For some machines, reading a multi-byte value from an improperly
aligned address causes a malfunction (trap, or wrong value read),
implementations for these machines must have a value of alignof() big
enough to make it work. Other machines may support the non-aligned
read, but at some cost, on these the implementation has a choice of
what to do with alignof(), it could be 1, indicating that the
unaligned access is permissible, or it could make it higher, ignoring
that the hardware could support the unaligned access, but if it does,
then the compiler must use the higher value itself when it is
allocating objects. Note that if the implementation chose to make the
value of alignof() 1 in this case, there is no requirement in the
standard that would prohibit the addition of padding bytes between
objects to make the accesses of the multi-byte object more efficient.
>> Note also in your proof, you have invoked undefined behavior, as &y
>> - &x is not defined, - for pointers only has defined behavior if
>> the two operands are members of the same array. (Also note that by
>> definition &m[1] - &m[0] == 1, since the difference of pointers
>> work as the converse of pointer addition, and (&m[0])+1 = &m[1].
>
> I believe if you cast them to character pointers you can do pointer
> arithmetic on any pointers. You could also cast to intptr_t. That's
> what my intention was.
Casting the pointers will give the difference in the array to be
sizeof(T), that is true. If x and y were unrelated variables, it does
not make their difference defined, I would have to look more closely
at the standard to see if the fact that x and y are members of the
same struct make taking the difference of them cast to char defined
(since the struct can be viewed as an array of char).
Note that casting to intptr_t does NOT make your result hold.
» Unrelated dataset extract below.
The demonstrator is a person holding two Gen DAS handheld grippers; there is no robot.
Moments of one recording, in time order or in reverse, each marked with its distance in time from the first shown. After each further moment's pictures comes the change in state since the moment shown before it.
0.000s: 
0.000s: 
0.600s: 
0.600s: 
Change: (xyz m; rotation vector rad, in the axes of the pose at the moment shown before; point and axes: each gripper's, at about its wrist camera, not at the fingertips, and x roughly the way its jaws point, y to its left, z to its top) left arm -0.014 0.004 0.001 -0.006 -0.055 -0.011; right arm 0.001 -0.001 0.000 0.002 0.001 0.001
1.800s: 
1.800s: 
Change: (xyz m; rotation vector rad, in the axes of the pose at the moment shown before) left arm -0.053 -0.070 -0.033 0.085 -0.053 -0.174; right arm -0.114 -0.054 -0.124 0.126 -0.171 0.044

About
all the standard promises for intptr_t is that you can (if the type
exists) convert a pointer to intptr_t and then convert that exact same
value back to a pointer that will then be equivalent. There is no
promise that math on the intptr_t relates in any way to math on the
pointer. This particularly won't hold for some cases on segmented
architectures.
>> The standard imposes few limitations on what the implementation may
>> chose for alignment rules. There is no explicit requirement that
>> "Implementation alignment requirements" force object to be at their
>> minimum alignment requirement. Also, the phrase "Implementation
>> alignment requirements might cause two adjacent members not to be
>> allocated immediately after each other;" is written in a permissive
>> manner, not restrictive, and contains no solid constraints on the
>> implementation (it contains no MUST or SHALL, or even a SHOULD),
>> but to me seems more an explanatory comment warning the programmer
>> that they should NOT make the assumption that elements are packed
>> next to each other.
>
> This is true, I admit the most shakey part of the argument is the
> rather liberal interpretation of the standard with regards to
> structure padding. Its true that it doesn't say you cannot add
> padding for other reasons.
>
> It would be nice if the standard offered more clarity on this
> subject. Casting through unions is a popular and useful technique.
The key is that the standard only promises what it is willing to force
all implementations to do. The standard intentionally gives
implementations room to do things to generate better code for their
platform. In general, this form of "type punning" is going to be
implementation dependent anyway, so having the behavior by the
language standard being "undefined" isn't that bad, if you have other
documentation/standards defining it.
The important part is that your program works, and knowing where/when
it will work. I suspect that the percentage of programs that are
"strictly conforming", relying on no implementation defined behavior
is vanishingly small. Implementation defined behavior isn't bad, but
depending on it without knowing it can be, as you can be caught
unawares if that behavior changes without you knowing it (due to
upgrades, or porting to new systems, etc).